Up to and including the line containing "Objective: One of", retype each line of the listing below exactly, beginning with the first.

────────────────

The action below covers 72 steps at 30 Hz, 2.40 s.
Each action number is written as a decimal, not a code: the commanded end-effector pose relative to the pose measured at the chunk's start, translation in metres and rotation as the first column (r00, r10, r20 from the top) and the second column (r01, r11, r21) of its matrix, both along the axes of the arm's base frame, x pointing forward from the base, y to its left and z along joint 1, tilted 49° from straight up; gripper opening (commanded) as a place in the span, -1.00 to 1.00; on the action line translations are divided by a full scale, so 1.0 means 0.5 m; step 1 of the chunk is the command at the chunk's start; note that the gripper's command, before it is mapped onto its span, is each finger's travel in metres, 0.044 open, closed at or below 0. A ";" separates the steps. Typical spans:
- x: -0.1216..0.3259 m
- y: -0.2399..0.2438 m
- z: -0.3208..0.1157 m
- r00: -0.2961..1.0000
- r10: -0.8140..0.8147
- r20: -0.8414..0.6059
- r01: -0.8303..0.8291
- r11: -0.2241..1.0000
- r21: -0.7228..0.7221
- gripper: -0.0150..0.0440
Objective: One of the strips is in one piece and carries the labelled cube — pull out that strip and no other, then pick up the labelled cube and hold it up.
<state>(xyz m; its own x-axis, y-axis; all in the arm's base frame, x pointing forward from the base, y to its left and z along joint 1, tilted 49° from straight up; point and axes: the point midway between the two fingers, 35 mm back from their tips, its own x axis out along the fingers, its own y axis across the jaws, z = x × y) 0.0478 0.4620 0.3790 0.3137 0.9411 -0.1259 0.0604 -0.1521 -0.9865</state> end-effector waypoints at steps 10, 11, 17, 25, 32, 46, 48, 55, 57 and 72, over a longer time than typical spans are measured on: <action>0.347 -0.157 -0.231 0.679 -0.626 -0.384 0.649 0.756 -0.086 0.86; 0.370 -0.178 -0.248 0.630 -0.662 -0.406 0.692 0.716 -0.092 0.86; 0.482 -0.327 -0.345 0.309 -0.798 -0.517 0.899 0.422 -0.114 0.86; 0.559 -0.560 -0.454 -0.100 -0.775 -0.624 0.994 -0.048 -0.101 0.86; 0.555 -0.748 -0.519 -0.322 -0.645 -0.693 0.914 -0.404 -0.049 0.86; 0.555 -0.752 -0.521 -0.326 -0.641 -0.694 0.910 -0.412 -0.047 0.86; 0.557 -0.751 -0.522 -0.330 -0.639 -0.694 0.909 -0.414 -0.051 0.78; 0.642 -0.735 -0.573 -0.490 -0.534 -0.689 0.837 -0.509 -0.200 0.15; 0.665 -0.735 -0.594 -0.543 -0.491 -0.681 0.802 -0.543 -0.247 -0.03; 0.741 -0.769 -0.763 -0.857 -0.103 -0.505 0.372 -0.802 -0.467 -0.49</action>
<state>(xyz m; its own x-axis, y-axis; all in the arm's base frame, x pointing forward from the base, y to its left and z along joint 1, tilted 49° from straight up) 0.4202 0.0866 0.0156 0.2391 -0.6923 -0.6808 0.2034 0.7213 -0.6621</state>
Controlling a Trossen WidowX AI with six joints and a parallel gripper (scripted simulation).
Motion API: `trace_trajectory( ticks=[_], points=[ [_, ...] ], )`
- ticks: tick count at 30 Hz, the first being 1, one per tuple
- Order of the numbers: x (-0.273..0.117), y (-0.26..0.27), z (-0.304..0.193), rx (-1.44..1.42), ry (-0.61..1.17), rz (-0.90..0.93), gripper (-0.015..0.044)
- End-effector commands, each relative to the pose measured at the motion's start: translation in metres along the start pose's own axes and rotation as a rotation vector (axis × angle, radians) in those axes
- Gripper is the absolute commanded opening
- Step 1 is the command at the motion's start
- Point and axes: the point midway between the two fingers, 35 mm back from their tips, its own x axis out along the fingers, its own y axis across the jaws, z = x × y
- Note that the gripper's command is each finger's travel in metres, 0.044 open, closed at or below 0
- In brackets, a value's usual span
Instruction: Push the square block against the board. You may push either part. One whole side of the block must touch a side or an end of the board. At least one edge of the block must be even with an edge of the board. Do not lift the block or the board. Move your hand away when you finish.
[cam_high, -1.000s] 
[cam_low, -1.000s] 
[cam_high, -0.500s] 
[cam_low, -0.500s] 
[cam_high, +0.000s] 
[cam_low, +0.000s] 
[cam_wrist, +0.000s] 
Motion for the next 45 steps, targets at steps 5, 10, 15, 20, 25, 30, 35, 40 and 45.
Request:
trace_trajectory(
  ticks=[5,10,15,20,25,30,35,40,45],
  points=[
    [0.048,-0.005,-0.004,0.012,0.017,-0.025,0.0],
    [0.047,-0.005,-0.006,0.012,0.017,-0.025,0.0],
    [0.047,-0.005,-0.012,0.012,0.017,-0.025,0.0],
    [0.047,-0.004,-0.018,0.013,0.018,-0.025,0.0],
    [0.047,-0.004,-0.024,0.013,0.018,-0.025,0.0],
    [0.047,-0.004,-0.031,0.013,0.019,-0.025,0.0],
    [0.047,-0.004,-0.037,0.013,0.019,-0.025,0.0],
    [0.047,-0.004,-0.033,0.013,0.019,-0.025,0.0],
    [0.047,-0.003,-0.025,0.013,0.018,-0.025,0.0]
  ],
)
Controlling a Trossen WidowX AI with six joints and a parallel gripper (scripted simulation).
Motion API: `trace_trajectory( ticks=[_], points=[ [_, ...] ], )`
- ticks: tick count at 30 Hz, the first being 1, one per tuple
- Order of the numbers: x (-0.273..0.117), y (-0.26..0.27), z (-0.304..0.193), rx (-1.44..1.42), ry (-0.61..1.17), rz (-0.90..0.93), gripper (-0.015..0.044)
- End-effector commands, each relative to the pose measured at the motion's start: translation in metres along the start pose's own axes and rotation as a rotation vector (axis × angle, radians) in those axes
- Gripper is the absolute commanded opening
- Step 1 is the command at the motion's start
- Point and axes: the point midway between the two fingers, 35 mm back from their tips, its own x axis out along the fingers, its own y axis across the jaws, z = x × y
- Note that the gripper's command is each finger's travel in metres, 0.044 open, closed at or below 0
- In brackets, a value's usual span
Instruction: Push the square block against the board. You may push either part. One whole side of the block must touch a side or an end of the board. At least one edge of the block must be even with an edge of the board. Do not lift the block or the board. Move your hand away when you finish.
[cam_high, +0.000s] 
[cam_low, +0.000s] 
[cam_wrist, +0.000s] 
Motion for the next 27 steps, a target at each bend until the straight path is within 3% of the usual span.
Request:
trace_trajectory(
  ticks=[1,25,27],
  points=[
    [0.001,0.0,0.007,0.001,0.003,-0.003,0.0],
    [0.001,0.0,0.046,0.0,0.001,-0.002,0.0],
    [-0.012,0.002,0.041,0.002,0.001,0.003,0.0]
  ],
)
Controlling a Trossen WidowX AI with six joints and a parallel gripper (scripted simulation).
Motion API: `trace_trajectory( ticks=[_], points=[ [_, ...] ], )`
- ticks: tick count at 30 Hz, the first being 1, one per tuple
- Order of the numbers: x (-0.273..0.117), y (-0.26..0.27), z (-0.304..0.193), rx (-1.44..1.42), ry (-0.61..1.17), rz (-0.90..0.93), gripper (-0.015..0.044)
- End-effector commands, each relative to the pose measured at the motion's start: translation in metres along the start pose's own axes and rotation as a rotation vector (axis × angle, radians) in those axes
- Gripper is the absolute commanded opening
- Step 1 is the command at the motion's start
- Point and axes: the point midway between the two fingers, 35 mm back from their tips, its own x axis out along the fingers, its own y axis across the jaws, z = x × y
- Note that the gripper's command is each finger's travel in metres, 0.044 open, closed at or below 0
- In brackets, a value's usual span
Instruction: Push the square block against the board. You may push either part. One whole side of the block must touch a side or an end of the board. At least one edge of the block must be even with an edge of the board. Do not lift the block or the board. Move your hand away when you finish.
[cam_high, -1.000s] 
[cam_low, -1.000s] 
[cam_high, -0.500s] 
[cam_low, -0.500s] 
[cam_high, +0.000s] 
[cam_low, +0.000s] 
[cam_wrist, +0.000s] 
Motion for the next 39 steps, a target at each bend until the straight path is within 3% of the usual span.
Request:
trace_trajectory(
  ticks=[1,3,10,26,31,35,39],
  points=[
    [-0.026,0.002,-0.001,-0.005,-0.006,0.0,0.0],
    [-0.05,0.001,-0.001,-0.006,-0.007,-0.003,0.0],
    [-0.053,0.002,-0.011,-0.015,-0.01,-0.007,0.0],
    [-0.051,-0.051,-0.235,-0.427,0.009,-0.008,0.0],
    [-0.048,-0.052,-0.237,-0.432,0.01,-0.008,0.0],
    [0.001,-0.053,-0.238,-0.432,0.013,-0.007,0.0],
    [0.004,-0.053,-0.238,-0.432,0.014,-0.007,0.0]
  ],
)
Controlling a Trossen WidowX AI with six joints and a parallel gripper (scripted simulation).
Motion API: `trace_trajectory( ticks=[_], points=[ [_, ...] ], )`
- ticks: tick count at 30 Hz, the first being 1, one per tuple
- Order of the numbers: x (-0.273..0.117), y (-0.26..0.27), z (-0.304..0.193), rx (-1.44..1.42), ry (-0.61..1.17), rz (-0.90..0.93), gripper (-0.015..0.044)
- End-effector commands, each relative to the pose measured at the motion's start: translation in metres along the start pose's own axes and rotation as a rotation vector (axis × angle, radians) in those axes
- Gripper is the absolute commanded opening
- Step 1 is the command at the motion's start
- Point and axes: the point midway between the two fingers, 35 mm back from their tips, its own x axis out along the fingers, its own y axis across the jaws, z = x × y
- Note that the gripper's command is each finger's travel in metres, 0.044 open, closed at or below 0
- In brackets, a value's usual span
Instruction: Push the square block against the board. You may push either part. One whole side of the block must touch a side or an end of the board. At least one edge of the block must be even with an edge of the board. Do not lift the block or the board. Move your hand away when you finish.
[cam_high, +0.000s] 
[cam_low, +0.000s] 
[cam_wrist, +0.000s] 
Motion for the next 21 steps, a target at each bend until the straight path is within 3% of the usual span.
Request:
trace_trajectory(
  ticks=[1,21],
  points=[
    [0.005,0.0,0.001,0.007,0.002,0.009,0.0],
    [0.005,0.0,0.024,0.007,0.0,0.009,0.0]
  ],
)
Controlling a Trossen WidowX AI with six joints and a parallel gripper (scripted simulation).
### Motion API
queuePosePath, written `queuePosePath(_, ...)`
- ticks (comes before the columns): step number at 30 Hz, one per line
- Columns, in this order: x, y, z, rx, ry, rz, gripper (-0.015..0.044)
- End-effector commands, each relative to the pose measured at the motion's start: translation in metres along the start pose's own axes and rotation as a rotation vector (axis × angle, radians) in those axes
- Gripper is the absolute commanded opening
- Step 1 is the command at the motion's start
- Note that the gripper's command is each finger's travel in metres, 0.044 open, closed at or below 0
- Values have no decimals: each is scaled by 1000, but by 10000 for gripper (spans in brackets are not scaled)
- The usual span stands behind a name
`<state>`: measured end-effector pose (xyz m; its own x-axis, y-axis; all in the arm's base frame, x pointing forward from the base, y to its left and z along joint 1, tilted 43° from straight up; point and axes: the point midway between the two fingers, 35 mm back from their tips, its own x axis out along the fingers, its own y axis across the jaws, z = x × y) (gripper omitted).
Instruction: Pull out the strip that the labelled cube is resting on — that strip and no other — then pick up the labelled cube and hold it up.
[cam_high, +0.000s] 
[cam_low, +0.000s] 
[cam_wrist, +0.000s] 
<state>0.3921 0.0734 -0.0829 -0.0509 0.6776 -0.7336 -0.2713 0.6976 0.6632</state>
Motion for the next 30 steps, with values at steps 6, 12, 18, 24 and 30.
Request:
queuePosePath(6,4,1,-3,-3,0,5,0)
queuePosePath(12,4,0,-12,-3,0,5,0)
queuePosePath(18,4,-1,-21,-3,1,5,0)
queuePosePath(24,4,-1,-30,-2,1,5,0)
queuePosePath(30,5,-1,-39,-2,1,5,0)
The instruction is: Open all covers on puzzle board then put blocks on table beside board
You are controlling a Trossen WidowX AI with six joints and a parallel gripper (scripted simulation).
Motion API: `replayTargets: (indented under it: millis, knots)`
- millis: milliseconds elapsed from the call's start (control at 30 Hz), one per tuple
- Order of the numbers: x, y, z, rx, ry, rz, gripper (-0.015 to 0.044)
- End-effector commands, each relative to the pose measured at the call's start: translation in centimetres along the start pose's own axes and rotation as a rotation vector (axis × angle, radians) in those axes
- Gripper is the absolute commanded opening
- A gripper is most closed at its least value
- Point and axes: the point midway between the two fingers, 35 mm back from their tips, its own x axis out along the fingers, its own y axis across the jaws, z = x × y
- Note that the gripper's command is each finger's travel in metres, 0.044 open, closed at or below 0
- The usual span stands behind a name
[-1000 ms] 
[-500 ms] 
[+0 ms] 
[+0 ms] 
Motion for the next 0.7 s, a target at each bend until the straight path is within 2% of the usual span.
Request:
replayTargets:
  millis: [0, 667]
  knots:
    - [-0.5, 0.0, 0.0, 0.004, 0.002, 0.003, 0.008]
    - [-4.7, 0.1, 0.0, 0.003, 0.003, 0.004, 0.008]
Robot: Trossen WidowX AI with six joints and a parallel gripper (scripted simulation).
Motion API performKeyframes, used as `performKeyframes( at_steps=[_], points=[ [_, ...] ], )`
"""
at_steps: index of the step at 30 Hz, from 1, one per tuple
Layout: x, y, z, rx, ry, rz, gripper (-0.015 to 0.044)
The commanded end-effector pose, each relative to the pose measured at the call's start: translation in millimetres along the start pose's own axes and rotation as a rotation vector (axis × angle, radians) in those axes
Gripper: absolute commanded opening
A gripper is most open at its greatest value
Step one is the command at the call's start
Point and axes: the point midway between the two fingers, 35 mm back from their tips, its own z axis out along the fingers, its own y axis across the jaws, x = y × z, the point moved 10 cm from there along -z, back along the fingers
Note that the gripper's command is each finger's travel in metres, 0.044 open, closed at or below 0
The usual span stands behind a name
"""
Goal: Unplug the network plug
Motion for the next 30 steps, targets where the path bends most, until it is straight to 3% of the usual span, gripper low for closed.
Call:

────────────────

- _Exercise output_:
The action below covers 72 steps at 30 Hz, 2.40 s.
Each action number is written as a decimal, not a code: the commanded end-effector pose relative to the pose measured at the chunk's start, translation in metres and rotation as the first column (r00, r10, r20 from the top) and the second column (r01, r11, r21) of its matrix, both along the axes of the arm's base frame, x pointing forward from the base, y to its left and z along joint 1, tilted 49° from straight up; gripper opening (commanded) as a place in the span, -1.00 to 1.00; on the action line translations are divided by a full scale, so 1.0 means 0.5 m; step 1 of the chunk is the command at the chunk's start; note that the gripper's command, before it is mapped onto its span, is each finger's travel in metres, 0.044 open, closed at or below 0. A ";" separates the steps. Typical spans:
- x: -0.1216..0.3259 m
- y: -0.2399..0.2438 m
- z: -0.3208..0.1157 m
- r00: -0.2961..1.0000
- r10: -0.8140..0.8147
- r20: -0.8414..0.6059
- r01: -0.8303..0.8291
- r11: -0.2241..1.0000
- r21: -0.7228..0.7221
- gripper: -0.0150..0.0440
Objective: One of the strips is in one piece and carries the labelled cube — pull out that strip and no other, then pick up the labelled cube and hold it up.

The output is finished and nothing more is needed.